Directions
Leave every image out, and print the remaining lines below exactly.

╔══

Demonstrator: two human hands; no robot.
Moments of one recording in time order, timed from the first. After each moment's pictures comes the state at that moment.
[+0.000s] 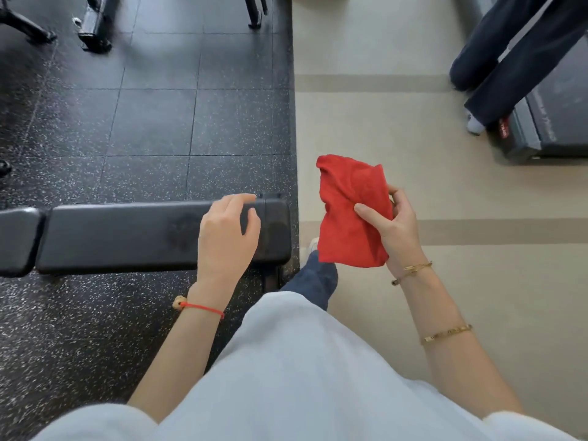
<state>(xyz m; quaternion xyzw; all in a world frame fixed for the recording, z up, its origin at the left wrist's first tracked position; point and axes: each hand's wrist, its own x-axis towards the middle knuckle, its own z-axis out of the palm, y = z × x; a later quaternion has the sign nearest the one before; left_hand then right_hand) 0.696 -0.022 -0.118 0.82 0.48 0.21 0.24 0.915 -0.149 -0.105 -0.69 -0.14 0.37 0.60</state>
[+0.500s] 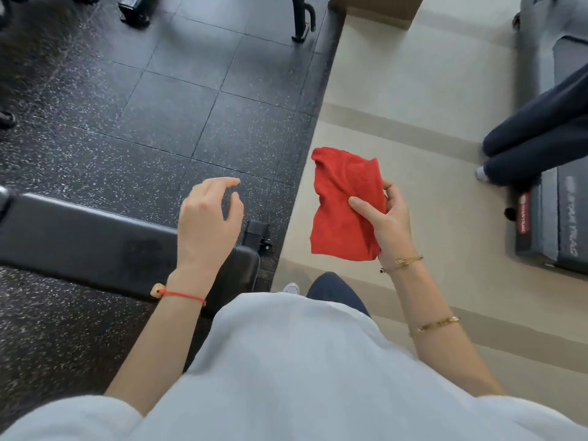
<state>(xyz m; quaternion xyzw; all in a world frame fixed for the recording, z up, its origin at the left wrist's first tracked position) 0.892 0.123 -0.108 0.75 0.58 0.24 0.21 1.140 0.052 -0.096 -0.66 -0.21 0.46 0.56</state>
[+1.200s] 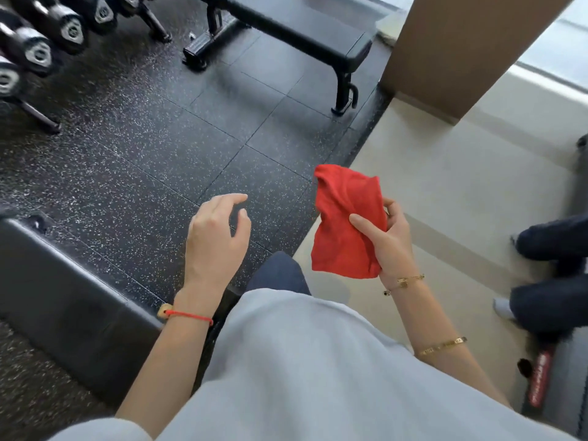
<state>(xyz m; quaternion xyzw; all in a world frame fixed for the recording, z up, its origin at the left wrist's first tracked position) 1.124 0.358 -0.092 0.65 0.68 0.29 0.17 1.378 0.363 -0.097 -0.60 -0.33 0.52 0.51</state>
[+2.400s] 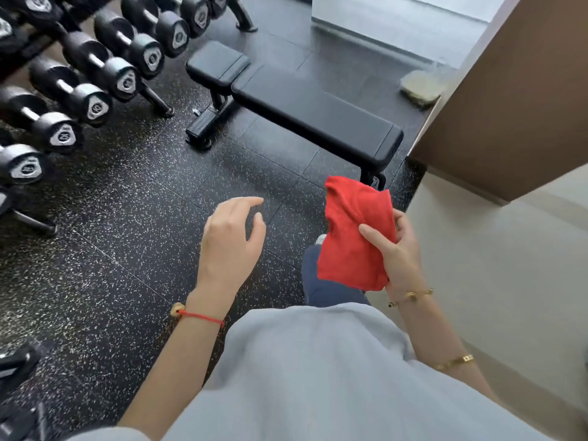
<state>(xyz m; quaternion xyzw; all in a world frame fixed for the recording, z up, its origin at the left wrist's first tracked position) 1.117 0.996 -0.076 0.68 0.67 0.25 0.15 1.364 0.987 -0.111 -0.60 -0.29 0.53 0.52</state>
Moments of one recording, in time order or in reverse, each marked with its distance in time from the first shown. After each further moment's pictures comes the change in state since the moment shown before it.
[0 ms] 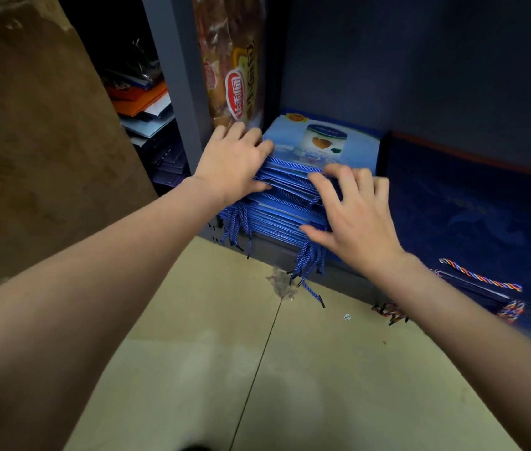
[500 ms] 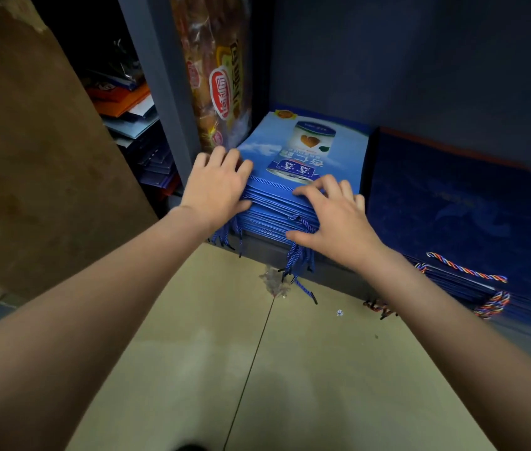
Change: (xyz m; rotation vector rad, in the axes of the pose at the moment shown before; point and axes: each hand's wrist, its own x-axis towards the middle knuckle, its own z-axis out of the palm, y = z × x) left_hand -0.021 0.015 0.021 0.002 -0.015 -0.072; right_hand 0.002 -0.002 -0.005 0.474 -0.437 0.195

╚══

Response below
Demonstrator: two human hands; no robot.
Moments of one recording in time order, timed from the first. After each moment's pictures comes the state at that moment.
[+0.000s] 
<state>(xyz m; quaternion xyzw; all in a world frame fixed for the recording, z up, its origin at the left wrist's first tracked position; point and axes: each hand's wrist, its own x-axis towards the middle knuckle, its own z-axis out of the palm, y = z × x; a later quaternion has the sign nearest the one before; left_hand then right_hand) 0.696 -0.022 -0.118 0.82 0.48 0.21 0.24 0.915 -0.149 -0.105 -0.69 -0.14 0.37 0.60</state>
[+0.500s] 
<state>(xyz m; quaternion xyzw; all in a world frame fixed for the recording, z up, its origin at the left wrist's first tracked position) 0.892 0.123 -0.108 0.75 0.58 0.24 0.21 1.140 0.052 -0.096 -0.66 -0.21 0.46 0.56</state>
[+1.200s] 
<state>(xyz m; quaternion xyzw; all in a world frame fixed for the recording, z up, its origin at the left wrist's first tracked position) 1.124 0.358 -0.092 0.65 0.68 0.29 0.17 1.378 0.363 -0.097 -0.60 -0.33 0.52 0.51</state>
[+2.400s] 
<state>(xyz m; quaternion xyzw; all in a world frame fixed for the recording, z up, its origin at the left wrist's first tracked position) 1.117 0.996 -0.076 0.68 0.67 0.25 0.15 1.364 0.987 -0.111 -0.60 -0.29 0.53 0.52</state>
Moments of one recording, in time order or in reverse, each marked with its distance in time from the first shown. After each further moment's pictures comes the change in state since the moment shown before it.
[0 ms] 
[500 ms] 
Change: (xyz m; rotation vector rad, in the axes of the pose at the moment shown before; point and axes: each hand's wrist, its own x-axis towards the middle knuckle, its own z-axis out of the palm, y = z × x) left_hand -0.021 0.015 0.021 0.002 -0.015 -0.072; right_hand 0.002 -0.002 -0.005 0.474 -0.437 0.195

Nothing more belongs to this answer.